**EXERCISE REQUIREMENTS:** Could you repeat the entries below exactly, but only from the line with "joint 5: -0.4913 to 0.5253" through the line with "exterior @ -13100", and without any picture?
--- EXTRACTED MATERIAL Enclosed Below ---
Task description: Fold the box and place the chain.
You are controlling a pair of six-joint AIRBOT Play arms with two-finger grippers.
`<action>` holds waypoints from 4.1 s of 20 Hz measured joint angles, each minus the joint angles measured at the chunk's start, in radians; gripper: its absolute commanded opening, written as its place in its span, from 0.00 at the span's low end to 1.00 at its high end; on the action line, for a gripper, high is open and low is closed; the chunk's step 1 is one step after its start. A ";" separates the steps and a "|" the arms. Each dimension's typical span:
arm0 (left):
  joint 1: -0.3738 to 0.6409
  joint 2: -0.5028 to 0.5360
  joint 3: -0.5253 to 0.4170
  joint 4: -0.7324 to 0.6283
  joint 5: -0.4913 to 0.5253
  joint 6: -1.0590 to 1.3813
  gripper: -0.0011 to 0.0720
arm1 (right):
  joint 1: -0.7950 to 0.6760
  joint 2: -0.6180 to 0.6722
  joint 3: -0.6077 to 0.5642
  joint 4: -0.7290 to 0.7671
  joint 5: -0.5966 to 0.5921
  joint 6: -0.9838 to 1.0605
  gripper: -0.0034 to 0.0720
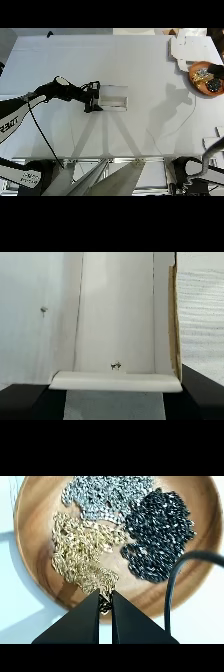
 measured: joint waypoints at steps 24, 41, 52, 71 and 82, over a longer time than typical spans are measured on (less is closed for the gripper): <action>0.000 0.000 0.000 0.000 0.000 0.000 0.48 | 0.649 0.268 -0.001 0.251 0.436 -0.185 0.06; 0.000 0.000 0.000 0.000 0.000 0.000 0.48 | 1.019 0.026 -0.001 0.337 0.204 -0.113 0.07; 0.000 0.000 0.000 0.000 0.000 0.000 0.48 | 1.110 -0.108 -0.001 0.348 -0.055 -0.116 0.07; 0.000 0.000 0.000 0.000 0.000 0.000 0.48 | 1.007 0.019 -0.001 0.336 0.116 -0.245 0.48; 0.000 0.000 0.000 0.000 0.000 0.000 0.48 | 0.750 0.056 -0.013 0.354 0.244 -0.932 0.78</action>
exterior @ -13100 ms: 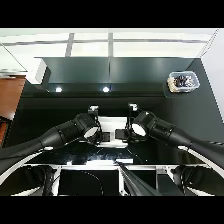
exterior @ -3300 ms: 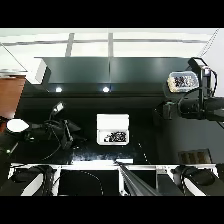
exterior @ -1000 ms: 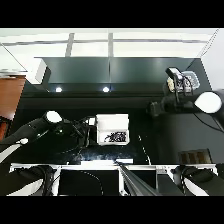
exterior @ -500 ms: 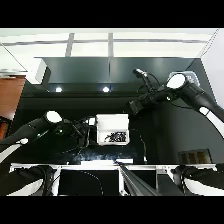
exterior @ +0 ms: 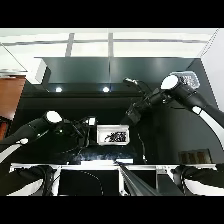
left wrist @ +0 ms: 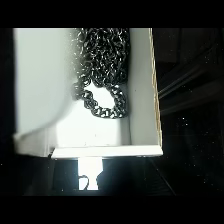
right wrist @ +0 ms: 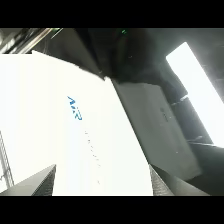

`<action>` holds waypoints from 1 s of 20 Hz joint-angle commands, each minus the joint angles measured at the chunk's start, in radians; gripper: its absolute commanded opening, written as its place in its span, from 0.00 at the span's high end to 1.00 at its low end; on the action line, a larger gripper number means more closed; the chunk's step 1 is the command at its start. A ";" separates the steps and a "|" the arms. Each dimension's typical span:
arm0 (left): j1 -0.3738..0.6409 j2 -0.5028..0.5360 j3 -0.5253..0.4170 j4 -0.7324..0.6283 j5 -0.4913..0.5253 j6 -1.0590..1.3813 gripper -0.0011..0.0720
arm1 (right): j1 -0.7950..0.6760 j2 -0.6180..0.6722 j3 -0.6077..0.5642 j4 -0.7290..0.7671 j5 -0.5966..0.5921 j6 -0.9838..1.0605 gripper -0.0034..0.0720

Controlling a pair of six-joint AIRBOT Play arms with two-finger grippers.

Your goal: Fold the box and place the chain.

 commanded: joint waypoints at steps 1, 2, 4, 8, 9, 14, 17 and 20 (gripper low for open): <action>0.000 -0.001 0.001 0.000 0.000 0.000 0.50 | 0.042 0.001 0.001 -0.027 0.011 -0.042 0.00; 0.000 -0.001 0.001 0.000 0.000 0.000 0.50 | 0.050 0.009 0.001 -0.037 0.019 -0.042 0.00; 0.000 -0.001 0.001 0.000 0.000 0.000 0.50 | 0.072 0.050 0.001 -0.045 0.019 -0.042 0.00; 0.000 -0.001 0.001 0.000 0.000 0.000 0.50 | 0.083 0.177 -0.002 -0.170 -0.014 0.008 0.00; 0.000 -0.001 0.001 0.000 0.000 0.000 0.50 | 0.083 0.196 -0.026 -0.187 -0.042 0.019 0.00; 0.000 -0.001 0.001 0.000 0.000 0.000 0.50 | 0.083 0.204 -0.248 0.106 -0.249 -0.182 0.00; 0.000 -0.001 0.001 0.000 0.000 0.000 0.50 | 0.094 0.209 -0.255 0.122 -0.204 -0.303 0.00; 0.000 -0.001 0.001 0.000 0.000 0.000 0.50 | 0.136 0.209 -0.255 0.013 -0.156 -0.319 0.00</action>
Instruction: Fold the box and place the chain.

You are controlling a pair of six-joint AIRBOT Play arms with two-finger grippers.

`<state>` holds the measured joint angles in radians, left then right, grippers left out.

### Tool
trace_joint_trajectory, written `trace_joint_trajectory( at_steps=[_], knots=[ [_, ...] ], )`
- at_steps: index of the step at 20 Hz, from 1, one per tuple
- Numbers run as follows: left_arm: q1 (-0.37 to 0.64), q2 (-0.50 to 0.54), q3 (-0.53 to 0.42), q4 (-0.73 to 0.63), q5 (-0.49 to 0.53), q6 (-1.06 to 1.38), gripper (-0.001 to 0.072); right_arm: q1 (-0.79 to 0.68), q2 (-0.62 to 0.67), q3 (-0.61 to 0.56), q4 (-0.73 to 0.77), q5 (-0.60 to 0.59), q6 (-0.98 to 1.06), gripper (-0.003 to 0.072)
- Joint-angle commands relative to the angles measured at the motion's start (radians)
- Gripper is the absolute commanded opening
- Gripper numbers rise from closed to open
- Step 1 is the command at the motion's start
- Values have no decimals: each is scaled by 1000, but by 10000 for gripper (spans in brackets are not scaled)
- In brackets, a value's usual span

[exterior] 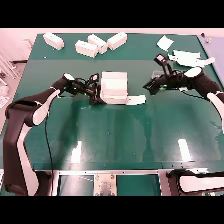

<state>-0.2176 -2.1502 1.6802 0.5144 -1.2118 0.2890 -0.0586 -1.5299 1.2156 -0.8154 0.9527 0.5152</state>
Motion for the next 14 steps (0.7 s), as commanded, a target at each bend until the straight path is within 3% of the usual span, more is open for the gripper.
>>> trace_joint_trajectory(
  at_steps=[1,6,14],
  knots=[
    [0,0,0,1,0,0,592,-66,3,-12,-77,60,319,1],
    [0,0,0,1,0,0,592,-113,-35,-55,-78,98,494,1],
    [0,0,0,1,0,0,592,-20,-171,-54,87,118,494,0]
  ],
)
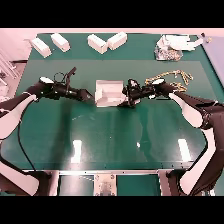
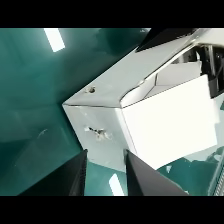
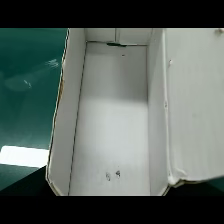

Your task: Fold the box and place the chain.

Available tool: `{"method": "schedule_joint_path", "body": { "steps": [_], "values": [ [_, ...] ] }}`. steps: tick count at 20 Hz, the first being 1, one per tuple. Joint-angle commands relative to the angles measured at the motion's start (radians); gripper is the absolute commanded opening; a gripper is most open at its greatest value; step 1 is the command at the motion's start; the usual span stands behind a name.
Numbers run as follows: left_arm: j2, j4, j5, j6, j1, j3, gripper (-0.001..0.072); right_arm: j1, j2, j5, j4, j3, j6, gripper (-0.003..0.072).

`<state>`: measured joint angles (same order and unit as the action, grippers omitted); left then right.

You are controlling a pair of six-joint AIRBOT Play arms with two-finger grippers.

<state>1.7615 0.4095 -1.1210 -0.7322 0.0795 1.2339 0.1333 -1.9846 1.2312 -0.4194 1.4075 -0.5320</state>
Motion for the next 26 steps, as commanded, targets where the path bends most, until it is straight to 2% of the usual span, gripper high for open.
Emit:
{"method": "schedule_joint_path", "body": {
  "steps": [1,10,17,19,23,26],
  "values": [
    [-0.011,-0.006,-0.019,-0.002,0.001,0.008,0.0289,0.000,0.000,0.000,0.000,0.000,0.000,0.0584],
    [-0.011,-0.019,-0.026,-0.020,0.001,0.014,0.0290,0.000,0.000,0.000,0.000,0.000,0.000,0.0584],
    [-0.011,0.013,0.029,-0.042,0.058,0.019,0.0291,0.000,0.000,0.000,0.000,0.000,0.000,0.0584],
    [-0.011,0.061,0.016,-0.099,0.065,0.051,0.0292,0.000,0.000,0.000,0.000,0.000,0.000,0.0584],
    [-0.011,0.241,0.009,-0.260,0.092,0.127,0.0319,0.000,0.000,0.000,0.000,0.000,0.000,0.0584],
    [-0.011,0.297,0.006,-0.297,0.124,0.152,0.0319,0.000,0.000,0.000,0.000,0.000,0.000,0.0584]
  ]
}}
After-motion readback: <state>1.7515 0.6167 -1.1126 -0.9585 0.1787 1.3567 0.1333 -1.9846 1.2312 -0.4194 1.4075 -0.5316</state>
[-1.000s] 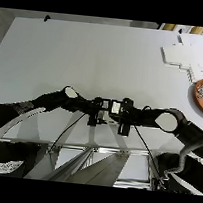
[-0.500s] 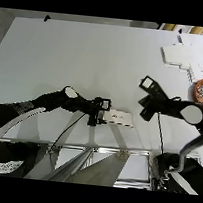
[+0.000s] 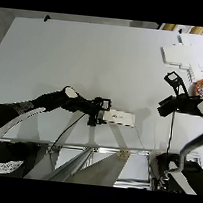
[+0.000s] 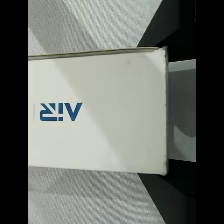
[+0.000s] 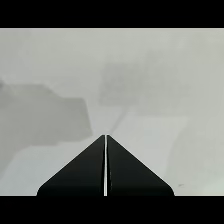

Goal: Fold the box and place the chain.

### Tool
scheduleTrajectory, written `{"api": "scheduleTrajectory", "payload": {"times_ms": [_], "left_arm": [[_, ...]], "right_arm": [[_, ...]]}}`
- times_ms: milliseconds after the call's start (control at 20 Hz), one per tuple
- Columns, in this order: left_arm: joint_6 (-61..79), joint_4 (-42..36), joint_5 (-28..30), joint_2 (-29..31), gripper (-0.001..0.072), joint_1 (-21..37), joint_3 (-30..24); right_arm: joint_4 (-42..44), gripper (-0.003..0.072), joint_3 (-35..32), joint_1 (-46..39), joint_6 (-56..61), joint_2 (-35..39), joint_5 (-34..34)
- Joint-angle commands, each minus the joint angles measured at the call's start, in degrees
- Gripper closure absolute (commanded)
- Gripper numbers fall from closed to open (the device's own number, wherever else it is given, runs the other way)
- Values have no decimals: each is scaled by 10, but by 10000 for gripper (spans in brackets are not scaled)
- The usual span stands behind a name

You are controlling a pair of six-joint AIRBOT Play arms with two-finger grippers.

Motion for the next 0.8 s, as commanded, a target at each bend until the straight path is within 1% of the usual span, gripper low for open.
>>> {"api": "scheduleTrajectory", "payload": {"times_ms": [0,100,200,300,400,550,650,750], "left_arm": [[0,-2,-2,0,319,0,0],[1,-10,-29,2,318,0,0],[-10,-6,-34,18,319,1,0],[-70,38,-33,57,319,12,0],[-145,115,-31,111,320,35,0],[-360,249,-30,212,320,101,0],[-524,363,-30,279,320,156,0],[-717,506,-33,342,320,223,0]], "right_arm": [[-3,670,0,-9,2,-1,6],[-3,670,0,-9,2,-1,6],[-3,670,0,-9,2,-1,6],[-3,670,0,-9,2,-1,5],[-3,670,0,-9,2,-1,5],[-3,670,0,-9,2,-1,5],[-3,670,0,-9,2,-1,5],[-3,670,0,-9,2,-1,5]]}}
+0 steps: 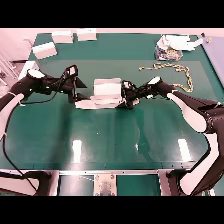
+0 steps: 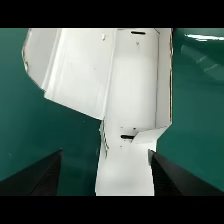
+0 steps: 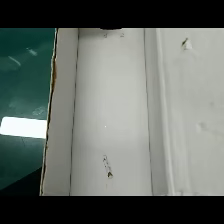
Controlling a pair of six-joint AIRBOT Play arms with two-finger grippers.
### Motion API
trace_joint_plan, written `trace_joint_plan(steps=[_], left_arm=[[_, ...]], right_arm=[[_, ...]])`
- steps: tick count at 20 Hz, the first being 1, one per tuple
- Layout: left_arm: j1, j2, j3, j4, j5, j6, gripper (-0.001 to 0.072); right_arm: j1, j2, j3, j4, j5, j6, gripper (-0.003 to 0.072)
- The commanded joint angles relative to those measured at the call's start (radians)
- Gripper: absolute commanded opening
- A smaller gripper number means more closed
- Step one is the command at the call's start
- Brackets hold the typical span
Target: Fold the box and place the chain.
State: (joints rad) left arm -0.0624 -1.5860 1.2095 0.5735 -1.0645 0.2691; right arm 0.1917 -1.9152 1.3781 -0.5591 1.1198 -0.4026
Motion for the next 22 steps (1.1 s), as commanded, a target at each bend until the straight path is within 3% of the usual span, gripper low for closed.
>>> trace_joint_plan(steps=[1, 8, 22], left_arm=[[0.003, -0.033, 0.000, 0.064, -0.010, -0.029, 0.0618], [-0.061, -0.092, 0.000, 0.085, 0.028, -0.021, 0.0617], [-0.096, -0.093, 0.000, 0.091, 0.060, 0.013, 0.0597]], right_arm=[[0.000, 0.000, 0.000, 0.000, 0.000, 0.001, 0.0583], [0.000, 0.000, 0.000, 0.000, 0.000, 0.001, 0.0583], [0.000, 0.000, 0.000, 0.000, 0.000, 0.001, 0.0583]])
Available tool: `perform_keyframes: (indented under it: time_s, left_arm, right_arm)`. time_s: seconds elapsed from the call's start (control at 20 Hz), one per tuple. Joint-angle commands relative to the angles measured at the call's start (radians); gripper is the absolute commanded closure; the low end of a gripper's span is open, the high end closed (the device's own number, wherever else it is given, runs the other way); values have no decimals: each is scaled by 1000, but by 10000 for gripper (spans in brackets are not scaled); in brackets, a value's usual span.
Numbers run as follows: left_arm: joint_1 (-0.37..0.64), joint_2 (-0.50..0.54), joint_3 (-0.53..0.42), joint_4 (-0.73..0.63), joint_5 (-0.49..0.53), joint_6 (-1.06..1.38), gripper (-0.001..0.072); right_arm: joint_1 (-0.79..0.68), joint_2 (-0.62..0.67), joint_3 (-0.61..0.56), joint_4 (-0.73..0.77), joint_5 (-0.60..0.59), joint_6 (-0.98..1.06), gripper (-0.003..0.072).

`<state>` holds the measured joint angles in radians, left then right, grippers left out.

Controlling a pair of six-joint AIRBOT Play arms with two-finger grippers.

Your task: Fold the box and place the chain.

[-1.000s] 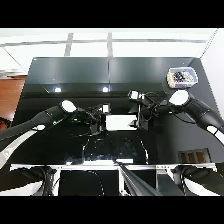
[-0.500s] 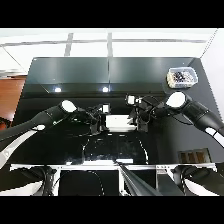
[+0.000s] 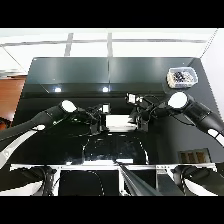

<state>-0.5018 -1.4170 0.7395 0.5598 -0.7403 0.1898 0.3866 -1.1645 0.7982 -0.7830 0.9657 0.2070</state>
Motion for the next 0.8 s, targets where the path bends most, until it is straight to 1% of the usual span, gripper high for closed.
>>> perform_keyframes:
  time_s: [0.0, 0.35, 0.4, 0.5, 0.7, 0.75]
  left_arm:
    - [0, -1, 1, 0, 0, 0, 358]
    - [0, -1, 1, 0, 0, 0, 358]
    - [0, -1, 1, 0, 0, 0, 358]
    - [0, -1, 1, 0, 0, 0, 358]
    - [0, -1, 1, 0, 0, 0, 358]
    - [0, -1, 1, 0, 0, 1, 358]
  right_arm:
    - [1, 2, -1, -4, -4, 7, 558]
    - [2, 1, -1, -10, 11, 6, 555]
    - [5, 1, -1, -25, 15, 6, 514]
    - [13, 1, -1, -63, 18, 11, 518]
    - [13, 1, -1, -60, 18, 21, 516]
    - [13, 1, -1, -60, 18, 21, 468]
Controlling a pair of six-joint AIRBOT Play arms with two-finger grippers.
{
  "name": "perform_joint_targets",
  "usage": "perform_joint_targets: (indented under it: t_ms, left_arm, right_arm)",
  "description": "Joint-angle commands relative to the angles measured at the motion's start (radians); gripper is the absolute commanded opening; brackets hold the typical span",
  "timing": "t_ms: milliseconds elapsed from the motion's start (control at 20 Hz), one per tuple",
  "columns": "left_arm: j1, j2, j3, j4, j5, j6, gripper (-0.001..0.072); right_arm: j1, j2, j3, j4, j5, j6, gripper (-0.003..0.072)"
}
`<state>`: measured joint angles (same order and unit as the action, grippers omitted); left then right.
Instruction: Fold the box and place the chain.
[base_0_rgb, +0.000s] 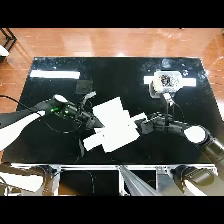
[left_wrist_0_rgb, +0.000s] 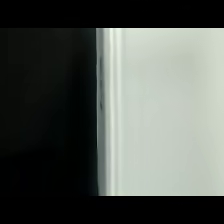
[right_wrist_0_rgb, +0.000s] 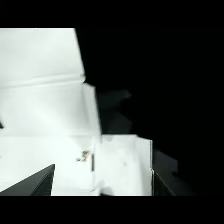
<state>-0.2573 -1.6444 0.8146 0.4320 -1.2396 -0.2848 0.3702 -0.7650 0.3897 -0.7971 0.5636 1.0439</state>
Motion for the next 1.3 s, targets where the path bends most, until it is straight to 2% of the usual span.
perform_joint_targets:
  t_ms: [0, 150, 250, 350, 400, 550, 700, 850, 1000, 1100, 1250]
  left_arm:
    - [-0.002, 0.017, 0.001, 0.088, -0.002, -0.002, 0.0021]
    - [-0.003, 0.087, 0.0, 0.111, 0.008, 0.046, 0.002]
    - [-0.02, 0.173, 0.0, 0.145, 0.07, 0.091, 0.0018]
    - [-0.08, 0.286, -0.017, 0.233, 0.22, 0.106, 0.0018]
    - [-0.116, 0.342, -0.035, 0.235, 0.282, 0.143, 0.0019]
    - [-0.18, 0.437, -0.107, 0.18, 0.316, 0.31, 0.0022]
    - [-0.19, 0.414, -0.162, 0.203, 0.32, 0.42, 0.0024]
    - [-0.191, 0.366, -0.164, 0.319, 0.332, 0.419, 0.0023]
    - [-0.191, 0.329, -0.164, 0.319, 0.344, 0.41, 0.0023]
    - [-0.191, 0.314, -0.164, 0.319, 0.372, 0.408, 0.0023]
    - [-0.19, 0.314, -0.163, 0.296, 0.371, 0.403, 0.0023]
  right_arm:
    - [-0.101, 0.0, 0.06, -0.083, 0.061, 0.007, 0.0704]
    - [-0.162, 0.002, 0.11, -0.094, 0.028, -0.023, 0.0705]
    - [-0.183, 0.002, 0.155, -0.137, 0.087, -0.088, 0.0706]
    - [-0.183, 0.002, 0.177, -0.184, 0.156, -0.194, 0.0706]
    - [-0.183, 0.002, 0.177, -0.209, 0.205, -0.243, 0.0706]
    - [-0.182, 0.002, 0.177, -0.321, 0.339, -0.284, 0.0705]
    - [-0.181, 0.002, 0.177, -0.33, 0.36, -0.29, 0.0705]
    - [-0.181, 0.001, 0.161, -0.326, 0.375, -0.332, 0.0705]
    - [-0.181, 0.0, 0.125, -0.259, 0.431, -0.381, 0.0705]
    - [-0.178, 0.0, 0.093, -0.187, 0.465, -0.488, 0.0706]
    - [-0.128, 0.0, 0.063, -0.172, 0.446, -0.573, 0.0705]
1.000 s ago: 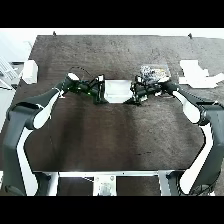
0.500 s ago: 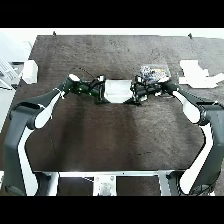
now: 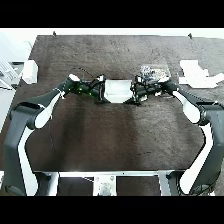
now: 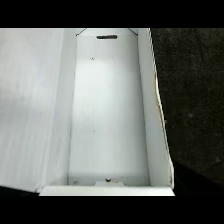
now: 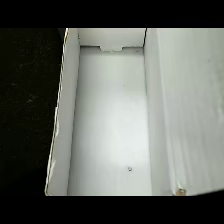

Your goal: Fold the box and place the chain.

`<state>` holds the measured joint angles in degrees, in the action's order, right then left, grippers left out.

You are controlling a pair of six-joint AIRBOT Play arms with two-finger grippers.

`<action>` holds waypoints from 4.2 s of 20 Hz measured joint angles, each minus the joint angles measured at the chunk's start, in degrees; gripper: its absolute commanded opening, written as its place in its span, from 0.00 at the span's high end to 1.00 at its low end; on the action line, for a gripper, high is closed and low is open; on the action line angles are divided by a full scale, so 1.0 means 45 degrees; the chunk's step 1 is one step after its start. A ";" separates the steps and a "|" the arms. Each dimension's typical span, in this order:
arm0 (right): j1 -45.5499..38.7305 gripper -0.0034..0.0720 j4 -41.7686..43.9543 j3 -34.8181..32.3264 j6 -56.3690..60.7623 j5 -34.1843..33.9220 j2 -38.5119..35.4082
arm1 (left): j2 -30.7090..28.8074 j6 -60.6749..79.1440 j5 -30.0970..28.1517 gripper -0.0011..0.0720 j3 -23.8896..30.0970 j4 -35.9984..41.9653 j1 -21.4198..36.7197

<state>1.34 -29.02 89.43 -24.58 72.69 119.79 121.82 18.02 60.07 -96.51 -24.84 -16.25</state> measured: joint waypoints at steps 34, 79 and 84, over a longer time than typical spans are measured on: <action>0.0000 0.30 0.0000 0.0000 0.0000 -0.0005 0.0000 | 0.0165 0.0010 -0.0155 0.67 0.0000 0.0379 -0.0073; -0.0612 0.95 -0.0408 -0.0151 0.4983 0.1243 -0.3614 | 0.0160 -0.0034 -0.0097 0.67 -0.0005 0.0379 -0.0087; 0.0160 0.95 0.0209 -0.0078 0.5518 -0.0850 -0.3055 | 0.0160 -0.0039 -0.0097 0.67 -0.0005 0.0384 -0.0087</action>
<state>2.07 -28.08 89.08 0.25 68.86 106.04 122.54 17.85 59.64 -96.53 -23.11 -16.64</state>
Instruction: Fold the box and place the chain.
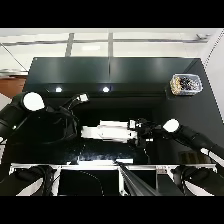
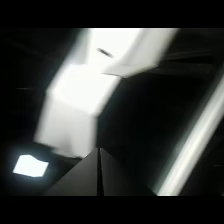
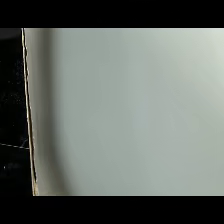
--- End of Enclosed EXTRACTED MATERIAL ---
**ANSWER AREA:**
  joint 5: -0.4913 to 0.5253
  joint 6: -1.0590 to 1.3813
  gripper: -0.0011 to 0.0720
arm1 (right):
  joint 1: -0.7950 to 0.6760
  joint 2: -0.6180 to 0.6722
  joint 3: -0.6077 to 0.5642
  joint 4: -0.7290 to 0.7671
  joint 5: -0.5966 to 0.5921
  joint 6: -0.9838 to 1.0605
  gripper: -0.0034 to 0.0720
 measured: joint waypoints at steps 24, 41, 52, 71 and 82, over a longer time than typical spans are measured on (less is closed for the gripper): <action>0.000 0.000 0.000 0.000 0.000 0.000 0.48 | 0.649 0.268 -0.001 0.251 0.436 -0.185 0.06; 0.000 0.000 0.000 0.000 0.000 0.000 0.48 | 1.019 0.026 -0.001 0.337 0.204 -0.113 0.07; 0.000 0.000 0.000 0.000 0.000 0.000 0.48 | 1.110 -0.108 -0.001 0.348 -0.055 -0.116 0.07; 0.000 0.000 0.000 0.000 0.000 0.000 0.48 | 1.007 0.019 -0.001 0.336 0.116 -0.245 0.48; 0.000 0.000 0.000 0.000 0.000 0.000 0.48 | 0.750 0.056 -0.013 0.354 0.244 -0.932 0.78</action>
exterior @ -13100 ms: 

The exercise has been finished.